I have now taken it a step further, by using it as a tool to locate any possible weaknesses in the squat, without the stress of weights for the beginner. Try it out for yourself; you’ll be surprised at the results…

Let’s now take a closer look at ‘Box squatting’

What is a ‘box squat’?

Well we use a box to help locate our depth while remaining as upright as possible during the squat. The idea comes from the need to let powerlifters feel and note proper depth.

While squatting, especially for beginners, it’s tough to focus on so many facets all at once. As you progress, then obviously, it is not as difficult to focus on what you need to do. By using a box, the lifter can focus on setting up and sitting back, and on touching the box they push back up.

Seems simple enough, but I still see very experienced lifters make lifts to only be denied by red lights over depth. The benefits are plenty from strengthening the hips, learning to stay upright, and most importantly hitting the proper depth. So give these a try as well.

But a word of warning don’t use heavy weights and don’t become reliant on solely using a box…

Because every time your bottom touches the box the total amount of weight on your back will compress the spine, and this isn’t a good idea.  Remember the object of this exercise is to develop squatting with a straighter back as possible.  If your back is even slightly bent on the push up, the stress could cause permanent damage to your lower spine, or surrounding muscles.

And just as important…until you perfect your squatting movement you will NEVER be able to increase your weights. After a period of time training with the box, take it out of your routine and concentrate on doing your squats without it. If you don’t then you run the risk of only becoming confidant enough to squat with the box, delaying any possible progress.

These are just a few things you can add to your squat workouts to help you improve reaching the correct depth and strengthening the muscles during exercise. When using any of these movements, have someone that has a trained eye, is experienced, or will be honest with you, watch your movement. In this way you can adjust any imperfections before they become a habit.  

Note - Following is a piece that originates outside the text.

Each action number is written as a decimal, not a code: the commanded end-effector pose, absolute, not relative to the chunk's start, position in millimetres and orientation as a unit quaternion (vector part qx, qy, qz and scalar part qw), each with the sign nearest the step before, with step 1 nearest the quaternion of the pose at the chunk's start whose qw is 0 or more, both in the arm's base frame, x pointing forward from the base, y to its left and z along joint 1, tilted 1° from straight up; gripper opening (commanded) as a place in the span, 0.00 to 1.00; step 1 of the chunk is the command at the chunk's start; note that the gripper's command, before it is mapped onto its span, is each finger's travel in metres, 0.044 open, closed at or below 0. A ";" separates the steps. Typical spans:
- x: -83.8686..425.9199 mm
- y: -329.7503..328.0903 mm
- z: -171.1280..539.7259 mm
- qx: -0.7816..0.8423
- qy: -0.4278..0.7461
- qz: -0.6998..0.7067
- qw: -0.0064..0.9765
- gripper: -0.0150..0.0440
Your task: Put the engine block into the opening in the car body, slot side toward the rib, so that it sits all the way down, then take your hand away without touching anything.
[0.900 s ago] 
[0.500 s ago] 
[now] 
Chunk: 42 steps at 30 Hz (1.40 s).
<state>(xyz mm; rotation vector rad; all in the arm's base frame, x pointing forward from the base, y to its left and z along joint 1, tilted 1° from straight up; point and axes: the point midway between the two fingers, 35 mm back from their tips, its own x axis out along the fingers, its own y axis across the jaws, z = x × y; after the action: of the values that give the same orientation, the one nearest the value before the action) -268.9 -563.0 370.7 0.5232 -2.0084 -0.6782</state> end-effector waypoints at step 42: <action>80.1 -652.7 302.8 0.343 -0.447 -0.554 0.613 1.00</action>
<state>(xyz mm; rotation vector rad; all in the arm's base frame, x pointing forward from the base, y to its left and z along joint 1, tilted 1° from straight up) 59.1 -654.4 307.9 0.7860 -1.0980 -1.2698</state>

You need to know how deep you are going, if the knees are caving, or if you are keeping your back as upright as possible during the squat.  I have seen many lifters favouring one leg over the other, in other words leaning to the side and using their stronger leg, this is very dangerous as the strain is enormous on the knee, lower back, hip joint and muscles in that leg.

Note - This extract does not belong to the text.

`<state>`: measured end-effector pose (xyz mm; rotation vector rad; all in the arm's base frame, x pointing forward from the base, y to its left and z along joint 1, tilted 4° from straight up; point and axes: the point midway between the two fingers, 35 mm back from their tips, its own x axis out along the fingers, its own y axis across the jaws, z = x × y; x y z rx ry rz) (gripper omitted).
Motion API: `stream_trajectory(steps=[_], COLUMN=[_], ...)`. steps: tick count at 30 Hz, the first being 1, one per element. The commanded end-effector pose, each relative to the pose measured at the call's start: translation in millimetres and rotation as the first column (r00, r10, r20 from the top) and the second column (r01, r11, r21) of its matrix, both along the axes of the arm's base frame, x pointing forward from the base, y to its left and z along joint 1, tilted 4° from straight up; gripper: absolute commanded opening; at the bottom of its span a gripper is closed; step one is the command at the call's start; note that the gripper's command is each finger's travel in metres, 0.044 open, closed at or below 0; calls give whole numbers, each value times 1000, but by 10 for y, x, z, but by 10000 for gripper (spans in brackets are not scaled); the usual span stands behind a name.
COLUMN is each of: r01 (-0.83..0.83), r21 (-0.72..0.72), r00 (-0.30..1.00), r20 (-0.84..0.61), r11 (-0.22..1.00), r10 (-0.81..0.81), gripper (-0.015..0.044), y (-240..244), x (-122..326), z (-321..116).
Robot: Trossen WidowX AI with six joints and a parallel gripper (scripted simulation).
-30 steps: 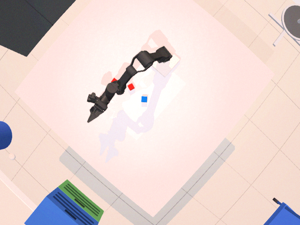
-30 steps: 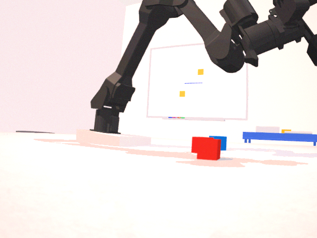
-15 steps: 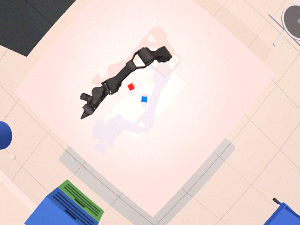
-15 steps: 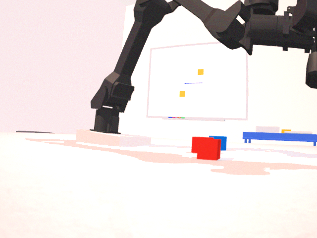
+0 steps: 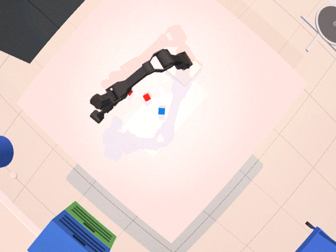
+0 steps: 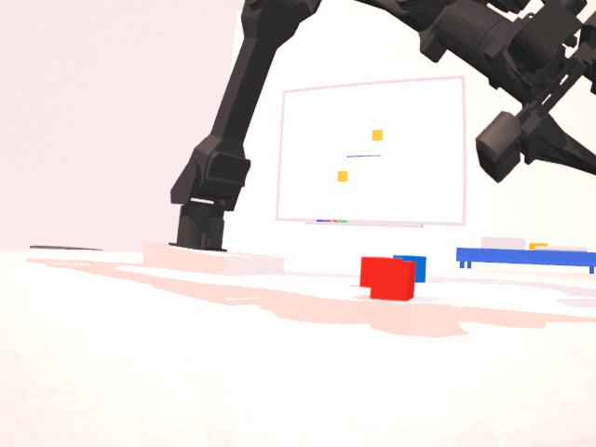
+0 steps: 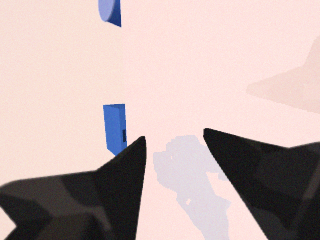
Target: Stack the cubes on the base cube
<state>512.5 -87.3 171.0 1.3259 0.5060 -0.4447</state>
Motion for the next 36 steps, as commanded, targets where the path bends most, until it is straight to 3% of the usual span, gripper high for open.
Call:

It’s so important to perform the correct squat movement, allowing you the opportunity to gain that hard-earned muscle growth.

And yes, always have a spotter with you…’safety first’!

But regardless of the method you use to train with, it’s just as important to be consistent.

And one last thing…don’t become dependent on mirrors.  You need to learn to feel every part of the movement, not only will it help to develop more strength, but it will alert you when the movement isn’t quite right…practise, practise and more practise.

Also…have you ever seen a power-lifter or Olympic competitor using mirrors when they squat…no they rely on the ‘Feel’ not the look.

These then are the tools, which will help take you further reaching the goals that you set out to achieve. Hopefully, these movements will carry over to your regular squatting and depth will never be an issue again. Never under estimate the benefit of stretching and properly being warmed-up, and always have an open mind to the unconventional.